2009 | Topic: Pharmaceutical / Medical Devices

In an 8-1 decision, the United States Supreme Court has held that the preemption clause of the Medical Device Amendments, 21 U.S.C.S. § 360k(a) [“MDA”], bars state common-law tort claims that challenge the safety and effectiveness of a manufacturer’s heart catheter because that device had received pre-market approval from the FDA.

The case, Riegel v. Medtronic, Inc., No. 06-179 (U.S. Feb. 20, 2008), involved a New York man who was injured in 1996 when a doctor inflated a balloon catheter during an artery-clearing procedure.  Medtronic said the doctor in the case used the catheter contrary to labeling instructions and in a patient for whom it was not recommended.  The patient’s widow sued Medtronic in a New York district court, alleging strict liability and negligence in design, testing, marketing, and labeling, among other claims.  The court dismissed the lawsuit, finding the plaintiff’s state law claims were preempted.  A U.S. appeals court agreed that the lawsuit was pre-empted by federal law, and the Supreme Court has now upheld that decision.

In the opinion, the high court outlines the “rigorous” review and approval process for Class III medical devices.  Noting that the MDA expressly pre-empts only state requirements “different from, or in addition to, any requirement applicable . . . to the device” under federal law (§ 360(a)(1)), the decision, authored by Justice Scalia, opines that New York’s common law duties in negligence, strict liability, and implied warranty impose such “requirements” under the ordinary meaning of that term.

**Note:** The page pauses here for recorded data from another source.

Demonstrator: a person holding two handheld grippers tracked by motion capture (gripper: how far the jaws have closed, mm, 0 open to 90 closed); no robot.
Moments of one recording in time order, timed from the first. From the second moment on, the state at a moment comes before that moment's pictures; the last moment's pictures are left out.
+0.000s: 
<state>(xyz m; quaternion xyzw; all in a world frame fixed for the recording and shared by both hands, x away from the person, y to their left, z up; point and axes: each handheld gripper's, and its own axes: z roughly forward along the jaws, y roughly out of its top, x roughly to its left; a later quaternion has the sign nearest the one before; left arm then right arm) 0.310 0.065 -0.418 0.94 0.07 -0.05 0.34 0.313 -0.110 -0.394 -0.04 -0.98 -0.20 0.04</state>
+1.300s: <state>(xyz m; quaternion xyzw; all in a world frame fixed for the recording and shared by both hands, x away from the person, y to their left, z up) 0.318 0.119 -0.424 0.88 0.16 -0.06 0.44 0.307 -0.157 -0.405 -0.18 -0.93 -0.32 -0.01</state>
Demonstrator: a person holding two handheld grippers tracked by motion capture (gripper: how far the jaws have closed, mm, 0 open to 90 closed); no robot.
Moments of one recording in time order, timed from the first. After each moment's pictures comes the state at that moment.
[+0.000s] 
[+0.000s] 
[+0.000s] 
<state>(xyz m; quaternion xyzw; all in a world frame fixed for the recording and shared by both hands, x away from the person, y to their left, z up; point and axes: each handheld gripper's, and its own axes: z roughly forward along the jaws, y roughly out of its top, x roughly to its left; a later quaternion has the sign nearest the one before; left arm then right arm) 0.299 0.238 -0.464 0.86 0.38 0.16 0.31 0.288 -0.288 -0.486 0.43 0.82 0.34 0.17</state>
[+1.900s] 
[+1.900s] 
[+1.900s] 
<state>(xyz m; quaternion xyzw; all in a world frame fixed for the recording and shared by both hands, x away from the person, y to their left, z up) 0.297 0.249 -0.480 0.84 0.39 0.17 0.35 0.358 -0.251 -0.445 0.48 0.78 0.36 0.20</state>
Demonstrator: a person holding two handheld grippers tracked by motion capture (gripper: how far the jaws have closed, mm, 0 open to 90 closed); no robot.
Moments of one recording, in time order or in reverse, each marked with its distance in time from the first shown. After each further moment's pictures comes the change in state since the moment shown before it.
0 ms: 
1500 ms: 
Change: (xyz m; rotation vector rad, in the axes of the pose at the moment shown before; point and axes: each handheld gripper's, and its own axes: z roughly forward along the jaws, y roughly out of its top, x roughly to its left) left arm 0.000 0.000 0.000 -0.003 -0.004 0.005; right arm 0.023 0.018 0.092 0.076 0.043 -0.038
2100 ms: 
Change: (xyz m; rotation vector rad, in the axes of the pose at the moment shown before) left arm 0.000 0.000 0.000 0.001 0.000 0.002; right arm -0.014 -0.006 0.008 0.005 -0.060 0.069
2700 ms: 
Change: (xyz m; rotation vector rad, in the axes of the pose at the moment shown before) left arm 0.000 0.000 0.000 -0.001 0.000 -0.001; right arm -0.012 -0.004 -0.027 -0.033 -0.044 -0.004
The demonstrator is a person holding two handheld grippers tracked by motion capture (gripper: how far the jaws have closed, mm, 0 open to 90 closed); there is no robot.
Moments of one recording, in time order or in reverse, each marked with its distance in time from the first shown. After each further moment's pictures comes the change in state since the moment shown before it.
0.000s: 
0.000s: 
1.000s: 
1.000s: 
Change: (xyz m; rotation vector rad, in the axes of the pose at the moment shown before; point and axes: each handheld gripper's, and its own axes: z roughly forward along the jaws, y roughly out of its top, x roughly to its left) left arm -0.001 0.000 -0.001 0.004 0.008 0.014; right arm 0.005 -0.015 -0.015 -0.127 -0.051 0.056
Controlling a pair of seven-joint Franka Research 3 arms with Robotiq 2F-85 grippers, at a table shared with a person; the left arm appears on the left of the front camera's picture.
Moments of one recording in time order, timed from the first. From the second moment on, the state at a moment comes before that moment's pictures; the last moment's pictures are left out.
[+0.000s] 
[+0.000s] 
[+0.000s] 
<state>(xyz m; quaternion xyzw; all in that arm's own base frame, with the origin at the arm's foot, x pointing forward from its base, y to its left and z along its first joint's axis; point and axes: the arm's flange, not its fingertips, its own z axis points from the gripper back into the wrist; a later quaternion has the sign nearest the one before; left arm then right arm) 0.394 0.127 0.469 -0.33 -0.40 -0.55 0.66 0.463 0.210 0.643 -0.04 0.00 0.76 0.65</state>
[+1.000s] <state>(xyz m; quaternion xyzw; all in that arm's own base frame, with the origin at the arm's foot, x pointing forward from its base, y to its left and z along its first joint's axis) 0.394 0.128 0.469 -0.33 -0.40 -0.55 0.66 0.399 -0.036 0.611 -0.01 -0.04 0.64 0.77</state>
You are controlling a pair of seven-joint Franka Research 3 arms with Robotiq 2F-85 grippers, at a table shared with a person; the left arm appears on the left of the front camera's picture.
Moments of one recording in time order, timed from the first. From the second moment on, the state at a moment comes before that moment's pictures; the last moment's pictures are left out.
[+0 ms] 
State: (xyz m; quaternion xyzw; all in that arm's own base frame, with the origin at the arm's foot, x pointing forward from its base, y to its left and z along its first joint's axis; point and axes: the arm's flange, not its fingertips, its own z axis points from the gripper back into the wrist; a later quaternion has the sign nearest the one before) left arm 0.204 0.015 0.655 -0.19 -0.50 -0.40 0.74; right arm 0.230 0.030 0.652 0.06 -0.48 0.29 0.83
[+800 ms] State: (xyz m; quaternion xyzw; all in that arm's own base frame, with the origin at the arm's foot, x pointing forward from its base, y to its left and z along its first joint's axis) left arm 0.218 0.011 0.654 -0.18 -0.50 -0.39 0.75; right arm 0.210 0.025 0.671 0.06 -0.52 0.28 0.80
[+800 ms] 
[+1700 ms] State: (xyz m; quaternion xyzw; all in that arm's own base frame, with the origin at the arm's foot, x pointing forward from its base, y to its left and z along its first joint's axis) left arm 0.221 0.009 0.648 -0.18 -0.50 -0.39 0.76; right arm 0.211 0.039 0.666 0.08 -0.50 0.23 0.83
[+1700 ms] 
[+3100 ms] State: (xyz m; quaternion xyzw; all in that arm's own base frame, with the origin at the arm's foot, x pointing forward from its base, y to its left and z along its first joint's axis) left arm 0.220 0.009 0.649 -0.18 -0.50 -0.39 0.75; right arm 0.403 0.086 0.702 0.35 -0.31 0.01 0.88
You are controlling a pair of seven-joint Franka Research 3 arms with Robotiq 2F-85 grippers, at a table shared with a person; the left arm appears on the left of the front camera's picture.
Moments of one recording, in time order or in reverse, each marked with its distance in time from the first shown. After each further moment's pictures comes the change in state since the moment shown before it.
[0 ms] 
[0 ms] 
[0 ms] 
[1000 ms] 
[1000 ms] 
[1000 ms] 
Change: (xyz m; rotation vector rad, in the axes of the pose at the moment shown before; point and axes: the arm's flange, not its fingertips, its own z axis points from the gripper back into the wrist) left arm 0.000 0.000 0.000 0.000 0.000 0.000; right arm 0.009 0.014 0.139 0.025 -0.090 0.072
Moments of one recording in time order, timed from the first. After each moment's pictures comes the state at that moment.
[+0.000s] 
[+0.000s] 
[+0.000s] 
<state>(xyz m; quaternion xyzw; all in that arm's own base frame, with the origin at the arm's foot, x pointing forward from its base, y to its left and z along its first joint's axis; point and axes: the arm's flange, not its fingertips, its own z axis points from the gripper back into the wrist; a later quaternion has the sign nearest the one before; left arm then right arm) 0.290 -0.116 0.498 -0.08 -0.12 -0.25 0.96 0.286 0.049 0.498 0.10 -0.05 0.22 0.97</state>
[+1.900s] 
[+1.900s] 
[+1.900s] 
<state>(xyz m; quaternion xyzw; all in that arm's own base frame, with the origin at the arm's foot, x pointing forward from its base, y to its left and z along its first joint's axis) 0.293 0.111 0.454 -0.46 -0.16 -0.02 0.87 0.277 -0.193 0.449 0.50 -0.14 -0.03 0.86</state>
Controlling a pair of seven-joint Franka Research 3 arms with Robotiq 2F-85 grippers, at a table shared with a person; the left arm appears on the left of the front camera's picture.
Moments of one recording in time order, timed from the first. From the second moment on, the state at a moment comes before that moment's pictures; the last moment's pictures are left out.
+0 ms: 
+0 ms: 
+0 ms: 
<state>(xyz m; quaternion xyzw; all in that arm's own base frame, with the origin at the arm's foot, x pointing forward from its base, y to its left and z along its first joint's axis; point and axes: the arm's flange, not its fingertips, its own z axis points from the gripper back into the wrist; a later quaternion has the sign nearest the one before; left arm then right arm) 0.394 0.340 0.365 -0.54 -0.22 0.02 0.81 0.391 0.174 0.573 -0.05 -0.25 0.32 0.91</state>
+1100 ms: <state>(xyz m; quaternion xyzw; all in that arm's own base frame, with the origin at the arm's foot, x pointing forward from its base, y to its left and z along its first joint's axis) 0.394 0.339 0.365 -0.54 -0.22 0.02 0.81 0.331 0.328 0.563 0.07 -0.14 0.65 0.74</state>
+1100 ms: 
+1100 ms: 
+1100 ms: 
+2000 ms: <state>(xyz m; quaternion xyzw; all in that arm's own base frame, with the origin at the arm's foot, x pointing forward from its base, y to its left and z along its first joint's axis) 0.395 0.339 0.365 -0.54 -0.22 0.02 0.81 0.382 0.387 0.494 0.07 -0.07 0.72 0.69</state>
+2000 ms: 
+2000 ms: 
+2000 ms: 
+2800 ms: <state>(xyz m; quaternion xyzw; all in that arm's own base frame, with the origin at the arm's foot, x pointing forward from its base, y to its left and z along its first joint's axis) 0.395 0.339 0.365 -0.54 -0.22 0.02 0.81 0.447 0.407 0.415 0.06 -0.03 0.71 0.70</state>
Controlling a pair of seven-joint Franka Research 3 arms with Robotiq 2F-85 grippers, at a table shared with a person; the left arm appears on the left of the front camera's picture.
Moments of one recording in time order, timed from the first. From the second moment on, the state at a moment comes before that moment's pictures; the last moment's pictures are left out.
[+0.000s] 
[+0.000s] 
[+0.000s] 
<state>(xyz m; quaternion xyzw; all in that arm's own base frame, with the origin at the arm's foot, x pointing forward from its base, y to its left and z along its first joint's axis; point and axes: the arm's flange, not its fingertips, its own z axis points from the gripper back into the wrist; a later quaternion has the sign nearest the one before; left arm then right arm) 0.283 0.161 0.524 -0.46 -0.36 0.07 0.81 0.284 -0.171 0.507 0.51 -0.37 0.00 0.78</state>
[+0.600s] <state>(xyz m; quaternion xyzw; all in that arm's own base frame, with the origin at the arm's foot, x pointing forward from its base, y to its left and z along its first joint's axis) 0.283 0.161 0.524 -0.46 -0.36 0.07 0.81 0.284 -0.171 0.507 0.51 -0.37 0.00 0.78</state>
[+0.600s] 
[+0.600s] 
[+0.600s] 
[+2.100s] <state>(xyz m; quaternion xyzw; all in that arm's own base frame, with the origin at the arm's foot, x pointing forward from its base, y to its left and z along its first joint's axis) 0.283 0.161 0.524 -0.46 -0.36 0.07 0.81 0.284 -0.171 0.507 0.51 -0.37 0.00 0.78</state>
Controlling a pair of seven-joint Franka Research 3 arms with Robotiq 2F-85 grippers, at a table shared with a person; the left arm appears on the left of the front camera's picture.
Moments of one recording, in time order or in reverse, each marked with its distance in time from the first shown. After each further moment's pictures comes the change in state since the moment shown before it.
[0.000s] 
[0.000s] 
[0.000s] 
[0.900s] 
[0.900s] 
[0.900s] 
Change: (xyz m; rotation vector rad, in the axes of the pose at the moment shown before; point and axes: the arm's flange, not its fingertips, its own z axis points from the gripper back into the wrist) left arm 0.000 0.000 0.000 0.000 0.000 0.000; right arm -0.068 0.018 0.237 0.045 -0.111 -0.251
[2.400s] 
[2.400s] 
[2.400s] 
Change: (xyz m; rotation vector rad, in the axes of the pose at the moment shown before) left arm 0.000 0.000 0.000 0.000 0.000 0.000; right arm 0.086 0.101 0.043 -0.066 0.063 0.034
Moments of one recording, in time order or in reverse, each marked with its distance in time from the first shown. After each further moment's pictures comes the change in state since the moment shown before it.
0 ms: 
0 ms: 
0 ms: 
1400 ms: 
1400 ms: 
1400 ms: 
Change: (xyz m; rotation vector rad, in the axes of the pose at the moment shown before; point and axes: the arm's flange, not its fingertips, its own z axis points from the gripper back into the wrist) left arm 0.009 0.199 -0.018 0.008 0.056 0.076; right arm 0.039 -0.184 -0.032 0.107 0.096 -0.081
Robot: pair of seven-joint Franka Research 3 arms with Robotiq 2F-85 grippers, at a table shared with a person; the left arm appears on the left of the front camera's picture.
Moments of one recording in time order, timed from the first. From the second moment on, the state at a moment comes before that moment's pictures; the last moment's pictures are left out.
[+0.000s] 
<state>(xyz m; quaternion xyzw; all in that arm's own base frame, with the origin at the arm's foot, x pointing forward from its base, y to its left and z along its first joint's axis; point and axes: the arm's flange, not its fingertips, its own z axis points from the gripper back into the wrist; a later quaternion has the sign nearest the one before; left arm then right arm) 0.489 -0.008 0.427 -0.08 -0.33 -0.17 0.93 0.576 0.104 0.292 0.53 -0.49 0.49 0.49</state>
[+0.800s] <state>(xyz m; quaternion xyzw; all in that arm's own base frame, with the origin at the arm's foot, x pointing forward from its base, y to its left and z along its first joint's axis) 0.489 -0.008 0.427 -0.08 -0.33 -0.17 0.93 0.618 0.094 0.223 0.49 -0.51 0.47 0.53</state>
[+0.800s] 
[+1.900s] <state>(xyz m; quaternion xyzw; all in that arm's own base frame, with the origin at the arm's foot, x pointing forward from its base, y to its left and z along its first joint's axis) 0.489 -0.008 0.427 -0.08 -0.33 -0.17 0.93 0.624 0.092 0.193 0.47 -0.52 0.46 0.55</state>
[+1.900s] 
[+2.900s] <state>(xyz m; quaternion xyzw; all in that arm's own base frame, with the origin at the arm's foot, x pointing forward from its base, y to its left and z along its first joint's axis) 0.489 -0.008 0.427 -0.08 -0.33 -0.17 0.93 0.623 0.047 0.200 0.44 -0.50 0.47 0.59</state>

This decision is being touted by legal commentators as “significant” in making it harder for consumers to sue manufacturers of federally approved medical devices.  However, they have cautioned that other cases involving drugs and drug-labeling are still pending before the high court.  In the lone dissent to Riegel, Justice Ruth Bader Ginsburg wrote that Congress never intended “a radical curtailment of state common-law suits seeking compensation for injuries caused by defectively designed or labeled medical devices.”